Saya listens carefully to Abe. She thinks about what he said for a while. "Maybe that was a valid excuse when he was a little kid," she says. "But as some point, everyone has to stop blaming their parents for their douche-baggery, and start taking responsibility for themselves. I think we're just about at that age. Or close to it." She finishes off her last carrot and glances up at him again. "Don't you think?"
Abe chuckles, "I suppose in a perfect world, sure. The sad truth is that people seldom do what is right, and people seldom see eye-to-eye when it comes social behavior. I mean...the world needs all kinds, all viewpoints. It's what creates individuality as much as style and hobbies. Without the jerks there would be no conflict, and what's life without conflict?" he glances back, "Still..he is a asshat. No argument there."
"What I man is... if someone's like, I feel sorry for that jerk because he's a jerk because his parents are jerks,' that only works for so long. After a while he's a jerk just because he is continuing to choose to be a jerk. Or at least he's not choosing not to be a jerk. But that's his choice, by then." Saya shrugs. "And why should they, when nice people keep affirming that their choice is the right one by never confronting them to their face when they do something awful?"
Says Saya.
Abe shrugs, "How can you be something you have never experienced?" At the same time, Abe seems tired already, "I' not perfect, so I see no right for me to point out someone's bad habits. Anyway, I like not making waves. I'm not trying to change the world, just trying to keep my head above water." He rolls a shoulder at the words, perhaps aware that he's merely an enabler. "Karma will come for him in its own time. He has a lot coming for him."

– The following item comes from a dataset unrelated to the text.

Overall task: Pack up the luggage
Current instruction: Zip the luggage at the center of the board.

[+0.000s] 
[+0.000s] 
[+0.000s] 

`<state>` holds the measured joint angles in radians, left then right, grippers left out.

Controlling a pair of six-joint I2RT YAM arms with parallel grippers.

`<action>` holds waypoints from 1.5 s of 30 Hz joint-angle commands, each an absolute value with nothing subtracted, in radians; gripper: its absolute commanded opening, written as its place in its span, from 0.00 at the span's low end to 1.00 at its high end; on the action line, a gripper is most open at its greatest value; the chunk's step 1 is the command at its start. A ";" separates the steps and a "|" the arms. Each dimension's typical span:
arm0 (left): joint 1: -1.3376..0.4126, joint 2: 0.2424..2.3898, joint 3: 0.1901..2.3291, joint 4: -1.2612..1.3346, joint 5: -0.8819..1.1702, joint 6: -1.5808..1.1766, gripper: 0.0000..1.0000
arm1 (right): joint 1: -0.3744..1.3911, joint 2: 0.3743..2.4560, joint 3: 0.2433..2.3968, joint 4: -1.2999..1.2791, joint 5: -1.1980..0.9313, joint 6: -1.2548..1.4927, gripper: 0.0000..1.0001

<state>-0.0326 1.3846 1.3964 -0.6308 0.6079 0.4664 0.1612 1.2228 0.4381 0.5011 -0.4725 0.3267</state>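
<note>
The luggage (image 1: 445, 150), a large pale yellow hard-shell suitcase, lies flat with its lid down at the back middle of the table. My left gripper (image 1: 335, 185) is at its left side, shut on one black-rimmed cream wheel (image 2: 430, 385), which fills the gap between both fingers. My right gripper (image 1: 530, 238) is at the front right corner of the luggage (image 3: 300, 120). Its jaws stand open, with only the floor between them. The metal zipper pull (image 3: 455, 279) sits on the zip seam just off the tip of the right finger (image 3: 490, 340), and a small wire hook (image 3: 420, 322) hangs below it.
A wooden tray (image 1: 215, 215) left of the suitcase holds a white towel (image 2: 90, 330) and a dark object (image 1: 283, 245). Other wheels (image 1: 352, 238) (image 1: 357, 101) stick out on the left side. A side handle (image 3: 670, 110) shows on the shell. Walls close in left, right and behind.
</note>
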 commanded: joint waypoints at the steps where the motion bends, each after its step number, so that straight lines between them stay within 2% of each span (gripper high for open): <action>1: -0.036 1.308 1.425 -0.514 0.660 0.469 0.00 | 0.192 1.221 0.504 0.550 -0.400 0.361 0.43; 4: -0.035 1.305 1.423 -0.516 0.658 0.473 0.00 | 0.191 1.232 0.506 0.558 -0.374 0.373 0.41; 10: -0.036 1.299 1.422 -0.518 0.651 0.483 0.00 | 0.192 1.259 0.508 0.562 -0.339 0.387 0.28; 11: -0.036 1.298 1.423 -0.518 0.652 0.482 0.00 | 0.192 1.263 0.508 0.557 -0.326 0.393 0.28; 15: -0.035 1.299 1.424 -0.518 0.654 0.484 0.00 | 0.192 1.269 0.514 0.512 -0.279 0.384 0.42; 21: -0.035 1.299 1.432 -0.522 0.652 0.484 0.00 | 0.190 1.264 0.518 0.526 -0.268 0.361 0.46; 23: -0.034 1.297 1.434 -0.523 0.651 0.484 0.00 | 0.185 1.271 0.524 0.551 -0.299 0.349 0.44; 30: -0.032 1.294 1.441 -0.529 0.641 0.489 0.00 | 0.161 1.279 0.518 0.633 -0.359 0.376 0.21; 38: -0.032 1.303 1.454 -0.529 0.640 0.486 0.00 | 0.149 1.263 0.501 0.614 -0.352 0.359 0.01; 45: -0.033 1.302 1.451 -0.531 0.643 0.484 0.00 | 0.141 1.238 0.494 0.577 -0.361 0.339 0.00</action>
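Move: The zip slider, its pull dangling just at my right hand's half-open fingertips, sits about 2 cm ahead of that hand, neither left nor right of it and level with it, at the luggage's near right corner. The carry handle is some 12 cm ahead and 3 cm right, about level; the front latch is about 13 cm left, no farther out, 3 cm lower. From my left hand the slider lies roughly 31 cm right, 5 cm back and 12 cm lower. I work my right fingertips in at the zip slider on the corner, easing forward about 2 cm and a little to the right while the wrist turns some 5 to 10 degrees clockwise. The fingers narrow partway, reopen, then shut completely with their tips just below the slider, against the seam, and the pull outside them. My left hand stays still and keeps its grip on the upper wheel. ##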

"That's... also true," Saya admits. "You know, I hand't thought of that. Thanks for pointing it out to me." She's finishes up her lunch and starts putting her containers back into her bag. His last couple of sentences catch her attention, though, and she looks up at him, curious. "What does that mean?" she asks. "What'd he do?"
Abe chuckles, "What hasn't he done?" It's more of a filler answer than anything more. Lunch is nearly up, and Abe also begins to clear his place, stacking things onto the trey before he stands. "Have a nice rest of the day. See you in Biology." She gets a faint grin before he tugs his bag onto his shoulder and starts toward the trash. And sadly, he throws his coke bottle in with it.
No one's immune to being set in their ways.
"Later," Saya says. She makes a disgusted tsking noise and picks his bottle out of the trash, only to put it into the recycling bin.